*INSTRUCTIONS TO FOLLOW*
The data below is to be repeated in full, exactly as shown.

#### INFORMATION PROVIDED ####

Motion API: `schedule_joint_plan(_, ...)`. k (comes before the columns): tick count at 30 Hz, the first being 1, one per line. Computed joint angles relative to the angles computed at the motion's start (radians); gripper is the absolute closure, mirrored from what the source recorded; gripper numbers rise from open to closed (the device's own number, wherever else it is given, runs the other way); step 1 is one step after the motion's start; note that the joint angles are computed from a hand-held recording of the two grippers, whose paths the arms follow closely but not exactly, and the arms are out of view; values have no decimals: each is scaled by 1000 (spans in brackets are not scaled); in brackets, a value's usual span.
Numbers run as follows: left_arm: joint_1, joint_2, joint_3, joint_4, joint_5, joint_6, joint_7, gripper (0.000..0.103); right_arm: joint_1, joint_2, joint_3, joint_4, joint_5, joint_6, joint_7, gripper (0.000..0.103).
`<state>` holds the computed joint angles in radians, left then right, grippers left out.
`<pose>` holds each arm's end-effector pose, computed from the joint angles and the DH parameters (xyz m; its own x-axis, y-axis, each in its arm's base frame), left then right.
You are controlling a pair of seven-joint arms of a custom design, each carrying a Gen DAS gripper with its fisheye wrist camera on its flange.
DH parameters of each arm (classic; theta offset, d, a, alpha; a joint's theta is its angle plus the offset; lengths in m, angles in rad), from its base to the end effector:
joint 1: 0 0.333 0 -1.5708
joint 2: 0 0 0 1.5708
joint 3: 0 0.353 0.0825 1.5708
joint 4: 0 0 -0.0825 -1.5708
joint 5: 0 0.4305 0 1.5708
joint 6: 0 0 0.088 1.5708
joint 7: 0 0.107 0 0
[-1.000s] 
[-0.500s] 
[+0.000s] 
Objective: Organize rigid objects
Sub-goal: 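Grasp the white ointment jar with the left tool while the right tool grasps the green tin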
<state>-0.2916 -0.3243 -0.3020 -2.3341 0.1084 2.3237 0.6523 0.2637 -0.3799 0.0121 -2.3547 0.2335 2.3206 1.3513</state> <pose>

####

*SOLUTION TO THIS PROBLEM*
Motion API: `schedule_joint_plan(_, ...)`. k (comes before the columns): tick count at 30 Hz, the first being 1, one per line. Computed joint angles relative to the angles computed at the motion's start (radians); gripper is the absolute closure, mirrored from what the source recorded; gripper numbers rise from open to closed (the device's own number, wherever else it is given, runs the other way); step 1 is one step after the motion's start; note that the joint angles are computed from a hand-held recording of the two grippers, whose paths the arms follow closely but not exactly, and the arms are out of view; values have no decimals: each is scaled by 1000 (spans in brackets are not scaled); in brackets, a value's usual span.
Numbers run as follows: left_arm: joint_1, joint_2, joint_3, joint_4, joint_5, joint_6, joint_7, gripper (0.000..0.103); right_arm: joint_1, joint_2, joint_3, joint_4, joint_5, joint_6, joint_7, gripper (0.000..0.103).
`<state>` holds the computed joint angles in radians, left then right, grippers left out.
`<pose>` holds each arm's end-effector pose, computed from the joint angles and the DH parameters (xyz m; its own x-axis, y-axis, each in its arm's base frame), left then right.
You are controlling a pair of seven-joint arms of a custom design, each carrying a Gen DAS gripper with its fisheye wrist camera on its flange.
DH parameters of each arm (classic; theta offset, d, a, alpha; a joint's theta is its angle plus the offset; lengths in m, angles in rad), from its base to the end effector:
joint 1: 0 0.333 0 -1.5708
joint 2: 0 0 0 1.5708
joint 3: 0 0.353 0.0825 1.5708
joint 4: 0 0 -0.0825 -1.5708
joint 5: 0 0.4305 0 1.5708
joint 6: 0 0 0.088 1.5708
joint 7: 0 0.107 0 0
[-1.000s] 
[-0.500s] 
[+0.000s] 
Objective: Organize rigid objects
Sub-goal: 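Grasp the white ointment jar with the left tool while the right tool grasps the green tin
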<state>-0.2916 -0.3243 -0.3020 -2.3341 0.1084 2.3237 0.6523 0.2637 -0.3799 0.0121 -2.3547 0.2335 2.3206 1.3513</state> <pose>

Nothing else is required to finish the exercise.